Mr. Plekhanov’s “theoretical” reasoning is another example of the substitution of liberalism for Marxism. Mr. Plekhanov reduces the matter to the question of whether the “strategic conceptions” of the advanced elements were “right” or wrong. Marx’s reasoning was different. He noted a fact: in each case the revolution proceeded in a different fashion; he did not however seek the explanation of this difference in “strategic conceptions”. From the Marxist point of view it is ridiculous to seek it in conceptions. It should be sought in the difference in the alignment of classes. Marx himself wrote that in 1789 the French bourgeoisie united with the peasantry and that in 1848 petty-bourgeois democracy betrayed the proletariat. Mr. Plekhanov knows Marx’s opinion on the matter, but he does not mention it, because he wants to depict Marx as looking like Struve. In the France of 1789, it was a question of overthrowing absolutism and the nobility. At the then prevalent level of economic and political development, the bourgeoisie believed in a harmony of interests; it had no fears about the stability of its rule and was prepared to enter into an alliance with the peasantry. That alliance secured the complete victory of the revolution. In 1848 it was a question of the proletariat overthrowing the bourgeoisie. The proletariat was unable to win over the petty bourgeoisie, whose treachery led to the defeat of the revolution. The ascending line of 1789 was a form of revolution in which the mass of the people defeated absolutism. The descending line of 1848 was a form of revolution in which the betrayal of the proletariat by the mass of the petty bourgeoisie led to the defeat of the revolution.
Mr. Plekhanov is substituting vulgar idealism for Marxism when he reduces the question to one of “strategic conceptions”, not of the alignment of classes.
Further, as the manifesto states and has always been part of the conception, capitalism is a world-wide system. What was the Southern States of America? Capitalist. Were they dependent, in that particular area, on agriculture—sure—but it was still part of industrialized western society. You do not escape the economic base of society because you're not at that second working at a conveyer belt.

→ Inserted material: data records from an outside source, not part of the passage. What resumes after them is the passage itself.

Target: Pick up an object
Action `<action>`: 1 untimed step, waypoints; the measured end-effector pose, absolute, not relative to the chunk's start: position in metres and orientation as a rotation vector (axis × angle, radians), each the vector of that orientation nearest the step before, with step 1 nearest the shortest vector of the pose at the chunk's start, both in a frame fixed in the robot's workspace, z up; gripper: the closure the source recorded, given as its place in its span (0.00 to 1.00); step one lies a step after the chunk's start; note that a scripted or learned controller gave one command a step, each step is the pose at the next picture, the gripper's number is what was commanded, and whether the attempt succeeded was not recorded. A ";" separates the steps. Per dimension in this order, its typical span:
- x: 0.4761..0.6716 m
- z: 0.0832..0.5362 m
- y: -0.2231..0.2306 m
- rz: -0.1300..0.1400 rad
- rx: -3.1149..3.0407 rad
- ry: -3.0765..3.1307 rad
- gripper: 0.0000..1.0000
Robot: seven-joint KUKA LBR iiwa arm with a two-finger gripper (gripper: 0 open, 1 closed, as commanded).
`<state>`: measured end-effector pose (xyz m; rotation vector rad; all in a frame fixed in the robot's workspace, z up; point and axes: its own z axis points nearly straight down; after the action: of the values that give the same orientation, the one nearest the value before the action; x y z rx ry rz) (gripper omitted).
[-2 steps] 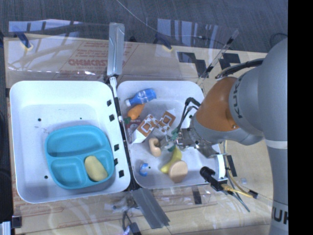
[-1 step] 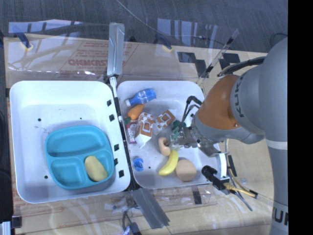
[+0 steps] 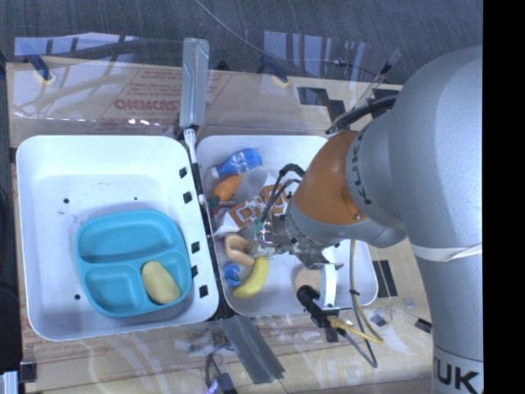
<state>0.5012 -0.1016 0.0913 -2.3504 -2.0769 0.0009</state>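
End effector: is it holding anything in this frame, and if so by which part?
Cannot be told. The end effector sits low in the right bin over the pile near the banana; its tips are hidden.

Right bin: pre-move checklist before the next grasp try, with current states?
1. Gripper over the right white bin: ok.
2. Finger state: cannot tell, wrist and cables hide it.
3. Object between fingers: cannot tell.
4. Targets in the bin: ok. Yellow banana near the front, blue-capped plastic bottle at the back, orange piece beside it.
5. Items packed along the left wall, touching: not ok for a clean single grasp.
6. Left white bin holds a teal divided tray with a yellow oval object in one compartment, apart from the arm: ok.
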 end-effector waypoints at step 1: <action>0.530 0.091 -0.096 0.005 -2.438 -1.976 1.00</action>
<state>0.5299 -0.0959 0.0911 -2.4376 -1.9757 0.0047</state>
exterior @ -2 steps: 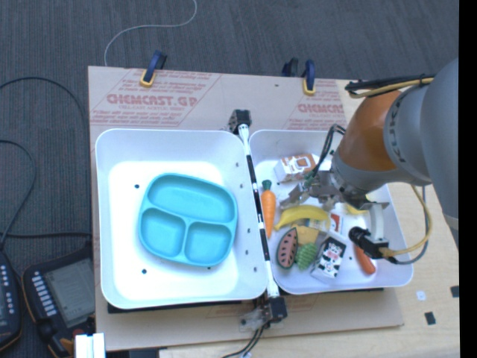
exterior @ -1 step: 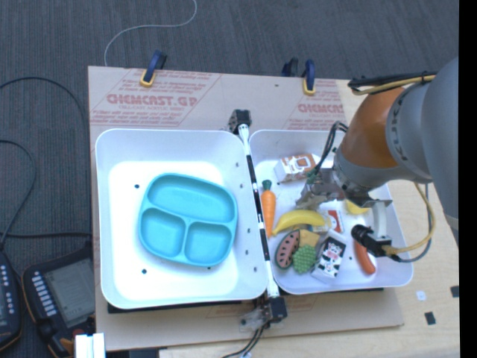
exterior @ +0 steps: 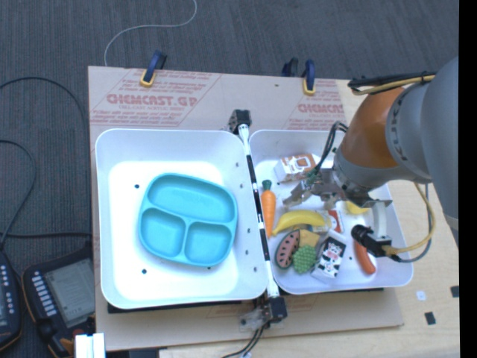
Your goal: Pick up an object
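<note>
Camera view: tool (exterior: 307, 191) hanging above curved yellow banana (exterior: 302, 220), carrot (exterior: 267, 202) lying left; tool's open/closed state unclear.

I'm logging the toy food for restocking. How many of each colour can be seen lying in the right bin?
Orange: 2, carrot, sausage
Yellow: 1, banana
Green: 1, broccoli
Red: 1, watermelon slice
White cartons: 2, milk carton, snack box
Total: 7
</note>
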You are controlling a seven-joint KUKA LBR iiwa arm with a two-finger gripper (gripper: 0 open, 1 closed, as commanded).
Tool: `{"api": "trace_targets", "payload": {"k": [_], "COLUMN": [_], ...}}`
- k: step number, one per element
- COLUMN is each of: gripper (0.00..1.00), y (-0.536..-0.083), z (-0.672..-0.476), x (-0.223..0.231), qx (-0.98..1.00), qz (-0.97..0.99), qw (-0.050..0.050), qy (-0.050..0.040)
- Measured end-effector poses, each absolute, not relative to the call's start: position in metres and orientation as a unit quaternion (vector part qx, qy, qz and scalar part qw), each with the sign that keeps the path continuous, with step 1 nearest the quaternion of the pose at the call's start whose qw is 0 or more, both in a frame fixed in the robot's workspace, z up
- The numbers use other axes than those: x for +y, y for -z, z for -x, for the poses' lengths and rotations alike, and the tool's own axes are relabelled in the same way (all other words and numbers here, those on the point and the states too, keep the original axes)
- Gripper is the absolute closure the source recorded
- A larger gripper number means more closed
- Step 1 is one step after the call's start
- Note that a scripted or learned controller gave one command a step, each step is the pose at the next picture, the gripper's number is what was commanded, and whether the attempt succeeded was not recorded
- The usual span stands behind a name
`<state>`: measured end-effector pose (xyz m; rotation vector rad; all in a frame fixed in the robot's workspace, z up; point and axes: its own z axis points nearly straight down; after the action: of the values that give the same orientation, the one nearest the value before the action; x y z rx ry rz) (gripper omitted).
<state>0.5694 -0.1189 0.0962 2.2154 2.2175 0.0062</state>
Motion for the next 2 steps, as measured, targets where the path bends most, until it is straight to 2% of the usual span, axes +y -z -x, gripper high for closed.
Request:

So yes. If you exclude form Marxism dialectics, geography, history, materialism, and maybe a few other things, and then replace them with whatever crazy things you want—then there is certainly an argument that, "The whole Marxist scheme is just so full of holes."
If you don't go to the bizarre lengths of doing so, you'll find it's reasonably sound—at the very least accepting the logic of dialectics and materialism and the like.
Alis Volat Propriis; Tiocfaidh ár lá; Proletarier Aller Länder, Vereinigt Euch!